The Ten Thousand Doors of January by Alix E. Harrow

Another Hugo award nominee. A young girl, January, lives in a large mansion as the ”ward” of a peculiar gentleman collector. Her father works for the same millionaire and seeks out curious items all around the world and spends most of his time traveling. The girl is colored and no one never can guess her actual heritage as she apparently has an unusual exotic look; her father is black. As a small girl, she once found a door that seemed to go to another world. As she told her ”guardian” about it he reacted it to it pretty heavily, and told her to forget such imaginary nonsense, and started to raise her as a “real” lady with proper manners. She wasn’t allowed to play with her friend, a boy from a nearby village anymore either. Later the boy manages to give her a dog which grows up to be large and fiercely protective. She finds a book, which seems to tell about portals between different worlds. Soon after that, she gets bad news: her father is apparently dead, and her guardian might not be the nice old gentleman she thought…
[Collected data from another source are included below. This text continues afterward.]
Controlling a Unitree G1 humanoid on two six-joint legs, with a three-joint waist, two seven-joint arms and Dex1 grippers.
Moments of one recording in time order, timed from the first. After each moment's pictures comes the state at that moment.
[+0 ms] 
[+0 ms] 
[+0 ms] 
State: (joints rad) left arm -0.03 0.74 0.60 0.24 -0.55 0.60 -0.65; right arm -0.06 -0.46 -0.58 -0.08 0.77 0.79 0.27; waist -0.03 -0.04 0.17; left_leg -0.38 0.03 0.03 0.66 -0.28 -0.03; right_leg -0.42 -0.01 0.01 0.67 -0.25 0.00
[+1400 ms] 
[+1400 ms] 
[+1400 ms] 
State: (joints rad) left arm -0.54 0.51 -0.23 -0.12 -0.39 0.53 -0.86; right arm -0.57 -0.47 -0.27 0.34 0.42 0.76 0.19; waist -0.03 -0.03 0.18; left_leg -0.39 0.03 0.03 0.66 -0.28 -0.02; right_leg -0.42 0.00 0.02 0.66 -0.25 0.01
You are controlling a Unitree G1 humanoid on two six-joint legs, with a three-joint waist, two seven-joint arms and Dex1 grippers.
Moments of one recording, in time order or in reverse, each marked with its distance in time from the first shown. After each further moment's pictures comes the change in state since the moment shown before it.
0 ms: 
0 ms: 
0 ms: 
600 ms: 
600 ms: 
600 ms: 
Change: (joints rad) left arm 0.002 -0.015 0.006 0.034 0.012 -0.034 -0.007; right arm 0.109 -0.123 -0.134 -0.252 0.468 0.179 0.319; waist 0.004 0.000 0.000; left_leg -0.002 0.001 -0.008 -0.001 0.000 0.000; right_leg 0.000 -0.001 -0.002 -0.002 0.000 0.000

A well written exciting and even moving book. The plot was exciting, the book-inside-a-book device worked so well I was surprised, and the character of January was very well described and interesting. I was sad to find that there is no second part available or even announced. On the other hand, the story was wrapped up fairly well in this book. I am looking forward to the new adventures of January, as many doors were left open for many new adventures for January and her friends.